> [WHAT IS EXPECTED] Please set down the lines of the listing exactly, from its first line to the line with "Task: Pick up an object", leaving the pictures out.

BEGIN

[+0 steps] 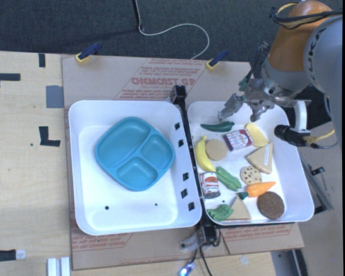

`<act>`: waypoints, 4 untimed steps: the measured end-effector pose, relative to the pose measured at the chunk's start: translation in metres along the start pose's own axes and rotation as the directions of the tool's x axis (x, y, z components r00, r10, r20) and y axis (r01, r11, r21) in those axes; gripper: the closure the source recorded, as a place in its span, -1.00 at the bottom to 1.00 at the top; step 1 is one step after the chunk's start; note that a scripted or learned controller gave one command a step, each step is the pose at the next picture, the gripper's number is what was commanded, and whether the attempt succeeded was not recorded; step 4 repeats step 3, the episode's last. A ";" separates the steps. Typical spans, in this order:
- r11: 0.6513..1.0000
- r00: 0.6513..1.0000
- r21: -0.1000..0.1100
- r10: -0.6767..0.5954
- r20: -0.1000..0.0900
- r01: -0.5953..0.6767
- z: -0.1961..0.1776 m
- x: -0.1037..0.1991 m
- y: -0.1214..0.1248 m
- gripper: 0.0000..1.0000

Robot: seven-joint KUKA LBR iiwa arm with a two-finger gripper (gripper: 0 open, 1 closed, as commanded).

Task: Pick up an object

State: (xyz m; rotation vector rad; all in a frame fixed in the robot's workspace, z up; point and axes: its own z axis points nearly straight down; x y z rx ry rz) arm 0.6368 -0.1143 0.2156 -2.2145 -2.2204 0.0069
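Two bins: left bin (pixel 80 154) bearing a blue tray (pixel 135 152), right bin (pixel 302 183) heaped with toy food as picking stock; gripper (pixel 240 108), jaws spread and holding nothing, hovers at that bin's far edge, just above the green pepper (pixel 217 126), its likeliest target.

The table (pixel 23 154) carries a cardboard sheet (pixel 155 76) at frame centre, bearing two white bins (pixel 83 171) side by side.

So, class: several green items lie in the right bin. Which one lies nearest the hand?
The dark green chilli pepper at the bin's far end, directly beneath the hand; the other green items lie lower down.
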 end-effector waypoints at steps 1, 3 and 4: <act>1.000 1.000 0.006 -0.003 -0.002 0.003 0.038 0.059 -0.036 -1.00; 1.000 1.000 -0.001 0.001 0.001 -0.001 0.006 0.132 -0.079 -1.00; 1.000 1.000 -0.001 0.001 0.001 -0.001 0.006 0.132 -0.079 -1.00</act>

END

> [THE ANSWER]
[+0 steps] 

`<act>`: waypoints, 4 untimed steps: the measured end-effector pose, relative to the pose measured at the chunk's start: translation in metres along the start pose's own axes and rotation as the directions of the tool's x axis (x, y, z components r00, r10, r20) and y axis (r01, r11, r21) in those axes; gripper: the closure the source recorded, as a place in its span, -1.00 at the bottom to 1.00 at the top; step 1 is one step after the chunk's start; note that a scripted or learned controller gave one command a step, each step is the pose at the next picture, the gripper's number is what was commanded, and whether the attempt succeeded was not recorded; step 4 repeats step 3, the episode's last. A ";" separates the steps. Typical spans, in this order:
- r11: 0.6513..1.0000
- r00: 0.6513..1.0000
- r21: -0.1000..0.1100
- r10: -0.6767..0.5954
- r20: -0.1000..0.0900
- r01: -0.5953..0.6767
- z: -0.1961..0.1776 m
- x: -0.1037..0.1991 m
- y: -0.1214..0.1248 m
- gripper: 0.0000..1.0000

Robot: seven-joint KUKA LBR iiwa arm with a two-finger gripper (gripper: 0 open, 1 closed, as commanded).

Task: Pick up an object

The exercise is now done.